We prove global-wellposedness results for Voigt-regularized three-dimensional Euler equations for ideal incompressible fluids. We also prove higher-order and a Gevrey class (spatial analytic) regularity of solutions to these equations.;We establish the global well-posedness of two Voigt-regularizations of the three-dimensional inviscid Magnetohydrodynamic (MHD) equations. Weak solutions for one of these regularized models are also considered, and proven to exist globally in time, but the question of uniqueness for weak solutions is still open.;We prove global well-posedness theorems for the two-dimensional non-diffusive Boussinesq system with viscosity only in the horizontal direction, which arises in Ocean dynamics. We improve the best-known result in this direction, without needing the tools of harmonic analysis, used by other authors. We also study an inviscid Voigt-regularization for the two-dimensional inviscid, non-diffusive Boussinesq system of equations, which we call the Boussinesq-Voigt equations. Global regularity of this system is established.;Moreover, for each of the Voigt-regularized equations mentioned above, we show that the solutions of the Voigt-regularized system converge, as the regularization parameter alpha → 0, to strong solutions of the original equations, on the corresponding time interval of existence of the latter. Furthermore, we derive a criterion for finite-time blow-up of each system based on this inviscid regularization.;We provide some paradigms on the question of global well-posedness of nonlinear PDEs as related to their boundary conditions. In particular we present nonlinear PDE which are well-posed under periodic boundary conditions, but which experience finite-time blow-up of solutions under Dirichlet boundary conditions.
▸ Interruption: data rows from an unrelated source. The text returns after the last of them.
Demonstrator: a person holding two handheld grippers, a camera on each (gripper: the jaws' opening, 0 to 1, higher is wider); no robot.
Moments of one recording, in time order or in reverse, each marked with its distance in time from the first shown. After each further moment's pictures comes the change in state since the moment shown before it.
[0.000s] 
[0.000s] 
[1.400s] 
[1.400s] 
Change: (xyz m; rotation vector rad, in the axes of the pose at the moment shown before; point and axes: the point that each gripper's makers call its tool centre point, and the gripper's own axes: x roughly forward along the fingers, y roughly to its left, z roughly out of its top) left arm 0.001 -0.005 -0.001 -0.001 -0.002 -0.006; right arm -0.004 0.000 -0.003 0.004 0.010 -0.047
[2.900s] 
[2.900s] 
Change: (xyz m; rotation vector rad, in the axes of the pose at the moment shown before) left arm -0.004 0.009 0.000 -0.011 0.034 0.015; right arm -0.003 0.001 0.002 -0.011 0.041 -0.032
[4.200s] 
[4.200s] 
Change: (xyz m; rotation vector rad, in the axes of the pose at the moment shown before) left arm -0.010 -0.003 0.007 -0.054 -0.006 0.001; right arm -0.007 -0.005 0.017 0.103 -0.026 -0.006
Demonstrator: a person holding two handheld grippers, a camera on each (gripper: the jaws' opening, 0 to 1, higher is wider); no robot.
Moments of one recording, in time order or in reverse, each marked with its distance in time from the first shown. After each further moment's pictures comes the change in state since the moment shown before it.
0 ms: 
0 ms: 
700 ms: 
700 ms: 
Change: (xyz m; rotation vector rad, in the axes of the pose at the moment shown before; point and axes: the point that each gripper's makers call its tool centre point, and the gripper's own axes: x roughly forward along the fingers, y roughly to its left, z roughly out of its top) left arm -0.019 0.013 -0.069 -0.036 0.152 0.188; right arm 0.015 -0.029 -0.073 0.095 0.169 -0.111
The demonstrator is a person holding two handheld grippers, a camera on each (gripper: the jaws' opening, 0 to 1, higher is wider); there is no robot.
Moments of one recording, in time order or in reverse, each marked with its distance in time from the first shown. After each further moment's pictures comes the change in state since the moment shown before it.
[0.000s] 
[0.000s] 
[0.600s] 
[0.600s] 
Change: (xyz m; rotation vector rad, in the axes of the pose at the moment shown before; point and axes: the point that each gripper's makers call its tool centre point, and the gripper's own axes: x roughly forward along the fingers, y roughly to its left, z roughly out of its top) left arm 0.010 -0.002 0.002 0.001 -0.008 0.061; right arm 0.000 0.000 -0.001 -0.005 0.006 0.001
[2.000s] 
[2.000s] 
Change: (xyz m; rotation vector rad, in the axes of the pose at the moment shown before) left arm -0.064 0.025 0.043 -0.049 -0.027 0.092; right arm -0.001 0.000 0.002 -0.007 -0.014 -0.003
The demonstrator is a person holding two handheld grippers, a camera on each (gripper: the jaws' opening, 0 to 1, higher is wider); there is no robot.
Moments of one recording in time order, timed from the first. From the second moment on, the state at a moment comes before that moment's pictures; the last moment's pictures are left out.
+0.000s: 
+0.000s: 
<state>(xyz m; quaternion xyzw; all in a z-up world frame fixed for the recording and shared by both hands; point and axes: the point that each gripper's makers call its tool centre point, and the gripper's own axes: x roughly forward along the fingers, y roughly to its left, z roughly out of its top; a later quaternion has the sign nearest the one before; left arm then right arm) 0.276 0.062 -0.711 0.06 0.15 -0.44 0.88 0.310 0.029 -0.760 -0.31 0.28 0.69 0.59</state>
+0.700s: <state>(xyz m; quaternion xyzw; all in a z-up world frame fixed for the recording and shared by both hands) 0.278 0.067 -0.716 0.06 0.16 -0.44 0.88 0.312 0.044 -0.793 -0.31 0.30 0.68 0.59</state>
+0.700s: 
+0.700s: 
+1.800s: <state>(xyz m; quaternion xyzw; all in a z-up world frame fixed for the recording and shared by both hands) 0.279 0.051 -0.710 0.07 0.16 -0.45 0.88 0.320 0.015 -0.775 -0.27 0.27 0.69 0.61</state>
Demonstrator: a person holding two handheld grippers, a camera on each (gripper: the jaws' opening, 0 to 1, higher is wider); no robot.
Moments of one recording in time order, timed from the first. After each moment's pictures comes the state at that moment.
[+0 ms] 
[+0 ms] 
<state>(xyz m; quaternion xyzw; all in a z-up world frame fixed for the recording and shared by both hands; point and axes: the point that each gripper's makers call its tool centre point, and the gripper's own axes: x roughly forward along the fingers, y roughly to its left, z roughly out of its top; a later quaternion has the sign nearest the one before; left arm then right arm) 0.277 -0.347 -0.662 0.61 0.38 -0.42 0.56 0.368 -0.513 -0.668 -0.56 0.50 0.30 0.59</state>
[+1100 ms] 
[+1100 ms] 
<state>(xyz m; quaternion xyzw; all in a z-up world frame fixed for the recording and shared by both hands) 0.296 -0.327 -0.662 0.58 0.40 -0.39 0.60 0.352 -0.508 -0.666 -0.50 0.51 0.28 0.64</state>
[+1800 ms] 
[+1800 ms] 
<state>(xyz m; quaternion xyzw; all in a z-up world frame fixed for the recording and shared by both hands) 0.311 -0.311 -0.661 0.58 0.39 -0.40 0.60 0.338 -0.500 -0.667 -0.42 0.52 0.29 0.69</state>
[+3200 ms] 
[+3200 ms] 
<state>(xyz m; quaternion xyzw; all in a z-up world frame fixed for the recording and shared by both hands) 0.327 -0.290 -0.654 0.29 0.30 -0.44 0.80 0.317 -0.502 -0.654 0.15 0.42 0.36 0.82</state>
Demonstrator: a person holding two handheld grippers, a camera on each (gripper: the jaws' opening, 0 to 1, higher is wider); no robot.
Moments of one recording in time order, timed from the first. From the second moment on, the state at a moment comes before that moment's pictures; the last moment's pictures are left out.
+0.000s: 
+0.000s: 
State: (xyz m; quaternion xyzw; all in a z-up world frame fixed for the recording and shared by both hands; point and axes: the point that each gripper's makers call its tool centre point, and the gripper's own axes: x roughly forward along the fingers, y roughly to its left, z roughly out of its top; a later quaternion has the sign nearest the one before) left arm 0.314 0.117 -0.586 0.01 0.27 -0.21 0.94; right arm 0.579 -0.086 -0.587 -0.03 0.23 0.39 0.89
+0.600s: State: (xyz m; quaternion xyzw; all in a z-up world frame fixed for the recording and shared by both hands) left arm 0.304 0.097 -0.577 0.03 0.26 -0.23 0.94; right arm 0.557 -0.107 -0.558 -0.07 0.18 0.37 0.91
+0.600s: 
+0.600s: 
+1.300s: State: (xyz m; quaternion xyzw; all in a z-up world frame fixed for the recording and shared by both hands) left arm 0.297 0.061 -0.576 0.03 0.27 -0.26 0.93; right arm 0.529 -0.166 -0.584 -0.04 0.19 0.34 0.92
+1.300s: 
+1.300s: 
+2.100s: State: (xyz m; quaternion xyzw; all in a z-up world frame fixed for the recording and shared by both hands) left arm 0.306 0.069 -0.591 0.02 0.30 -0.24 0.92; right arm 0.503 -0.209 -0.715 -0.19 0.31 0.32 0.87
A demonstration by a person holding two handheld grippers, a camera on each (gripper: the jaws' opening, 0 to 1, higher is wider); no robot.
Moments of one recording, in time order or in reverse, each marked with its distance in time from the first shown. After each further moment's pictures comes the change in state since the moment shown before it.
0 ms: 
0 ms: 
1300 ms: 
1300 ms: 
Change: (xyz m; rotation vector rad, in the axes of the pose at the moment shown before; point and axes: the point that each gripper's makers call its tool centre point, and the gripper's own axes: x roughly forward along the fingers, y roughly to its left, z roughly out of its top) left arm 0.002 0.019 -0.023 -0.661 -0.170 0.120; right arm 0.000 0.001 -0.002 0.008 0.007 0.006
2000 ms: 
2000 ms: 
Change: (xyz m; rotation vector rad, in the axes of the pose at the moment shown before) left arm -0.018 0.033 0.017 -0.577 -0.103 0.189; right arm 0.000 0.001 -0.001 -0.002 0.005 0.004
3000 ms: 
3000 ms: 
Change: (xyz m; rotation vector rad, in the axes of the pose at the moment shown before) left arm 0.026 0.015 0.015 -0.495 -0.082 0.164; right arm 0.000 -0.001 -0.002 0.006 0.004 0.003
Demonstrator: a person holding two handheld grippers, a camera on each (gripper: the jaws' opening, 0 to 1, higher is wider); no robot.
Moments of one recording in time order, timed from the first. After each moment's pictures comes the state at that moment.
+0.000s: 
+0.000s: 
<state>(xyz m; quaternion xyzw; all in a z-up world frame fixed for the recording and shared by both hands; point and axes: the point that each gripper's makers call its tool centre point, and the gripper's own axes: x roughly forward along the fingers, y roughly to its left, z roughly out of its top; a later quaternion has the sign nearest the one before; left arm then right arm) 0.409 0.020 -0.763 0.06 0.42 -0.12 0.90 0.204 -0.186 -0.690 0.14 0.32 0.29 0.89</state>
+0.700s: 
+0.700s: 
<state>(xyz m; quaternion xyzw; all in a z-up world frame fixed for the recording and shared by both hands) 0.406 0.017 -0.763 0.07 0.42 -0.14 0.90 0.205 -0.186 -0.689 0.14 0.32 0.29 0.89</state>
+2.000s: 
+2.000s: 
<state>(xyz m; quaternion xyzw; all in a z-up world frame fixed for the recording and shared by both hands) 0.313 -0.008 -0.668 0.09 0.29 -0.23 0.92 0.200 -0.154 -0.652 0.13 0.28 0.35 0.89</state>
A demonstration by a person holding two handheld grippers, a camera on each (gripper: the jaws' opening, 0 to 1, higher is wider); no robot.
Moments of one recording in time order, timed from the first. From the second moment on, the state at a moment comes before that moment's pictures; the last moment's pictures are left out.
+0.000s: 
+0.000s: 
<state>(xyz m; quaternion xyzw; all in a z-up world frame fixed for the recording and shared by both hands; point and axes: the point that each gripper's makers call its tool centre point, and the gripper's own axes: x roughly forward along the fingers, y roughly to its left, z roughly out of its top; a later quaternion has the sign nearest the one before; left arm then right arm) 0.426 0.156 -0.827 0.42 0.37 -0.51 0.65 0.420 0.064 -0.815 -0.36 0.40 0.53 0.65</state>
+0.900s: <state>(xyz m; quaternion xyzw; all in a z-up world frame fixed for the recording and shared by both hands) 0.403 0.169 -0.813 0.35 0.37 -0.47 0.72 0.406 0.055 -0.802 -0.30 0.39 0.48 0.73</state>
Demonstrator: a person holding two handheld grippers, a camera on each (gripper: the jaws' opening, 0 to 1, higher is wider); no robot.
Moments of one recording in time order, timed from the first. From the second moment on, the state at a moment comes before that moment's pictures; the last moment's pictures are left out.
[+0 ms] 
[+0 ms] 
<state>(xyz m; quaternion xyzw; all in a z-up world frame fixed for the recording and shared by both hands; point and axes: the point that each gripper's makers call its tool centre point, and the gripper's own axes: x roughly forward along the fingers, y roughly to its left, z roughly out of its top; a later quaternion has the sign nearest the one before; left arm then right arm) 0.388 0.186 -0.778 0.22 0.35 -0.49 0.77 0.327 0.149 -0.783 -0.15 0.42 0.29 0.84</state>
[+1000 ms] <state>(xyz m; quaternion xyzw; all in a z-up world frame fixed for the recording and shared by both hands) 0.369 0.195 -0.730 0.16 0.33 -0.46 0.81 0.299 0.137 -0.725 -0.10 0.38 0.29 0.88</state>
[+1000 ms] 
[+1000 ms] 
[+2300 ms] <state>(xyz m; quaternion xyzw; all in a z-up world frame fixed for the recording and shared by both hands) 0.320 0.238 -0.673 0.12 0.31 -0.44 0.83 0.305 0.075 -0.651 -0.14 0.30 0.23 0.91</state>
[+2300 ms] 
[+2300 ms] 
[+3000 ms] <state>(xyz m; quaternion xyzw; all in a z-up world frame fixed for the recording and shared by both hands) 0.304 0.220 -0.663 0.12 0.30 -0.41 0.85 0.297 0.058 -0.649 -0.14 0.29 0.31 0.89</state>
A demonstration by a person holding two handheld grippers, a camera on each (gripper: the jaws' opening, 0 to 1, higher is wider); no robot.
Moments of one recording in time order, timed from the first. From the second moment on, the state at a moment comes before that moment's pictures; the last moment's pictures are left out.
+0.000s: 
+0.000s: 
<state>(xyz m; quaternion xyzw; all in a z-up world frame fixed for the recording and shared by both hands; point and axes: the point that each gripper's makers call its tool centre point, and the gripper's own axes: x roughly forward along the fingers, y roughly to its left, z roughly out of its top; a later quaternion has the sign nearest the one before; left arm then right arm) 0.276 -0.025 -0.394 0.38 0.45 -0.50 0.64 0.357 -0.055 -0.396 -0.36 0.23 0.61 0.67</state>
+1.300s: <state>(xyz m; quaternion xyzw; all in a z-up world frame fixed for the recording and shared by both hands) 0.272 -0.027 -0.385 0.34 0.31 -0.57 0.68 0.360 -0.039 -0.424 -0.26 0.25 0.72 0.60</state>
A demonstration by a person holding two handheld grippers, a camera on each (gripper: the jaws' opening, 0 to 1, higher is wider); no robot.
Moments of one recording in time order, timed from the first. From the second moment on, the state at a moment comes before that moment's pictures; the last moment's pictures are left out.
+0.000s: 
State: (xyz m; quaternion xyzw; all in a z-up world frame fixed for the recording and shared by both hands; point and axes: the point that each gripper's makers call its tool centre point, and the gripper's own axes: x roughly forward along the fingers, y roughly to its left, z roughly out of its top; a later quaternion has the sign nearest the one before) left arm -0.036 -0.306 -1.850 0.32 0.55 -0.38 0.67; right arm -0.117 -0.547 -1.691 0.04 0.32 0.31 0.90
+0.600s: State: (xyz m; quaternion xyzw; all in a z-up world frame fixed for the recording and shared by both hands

The examples used here involve the viscous Hamilton-Jacobi equations and the Kuramoto-Sivashinsky equation.;Finally, we discuss some recent literature on the Navier-Stokes and Euler equations in which it is claimed, based on numerical evidence, that a specific alteration to the nonlinearity in the axi-symmetric Navier-Stokes equations leads the modified equations to develop a singularity on a finite interval of time. We compare this with the viscous Burgers equation to show analytically that a similar phenomenon occurs in this simpler case.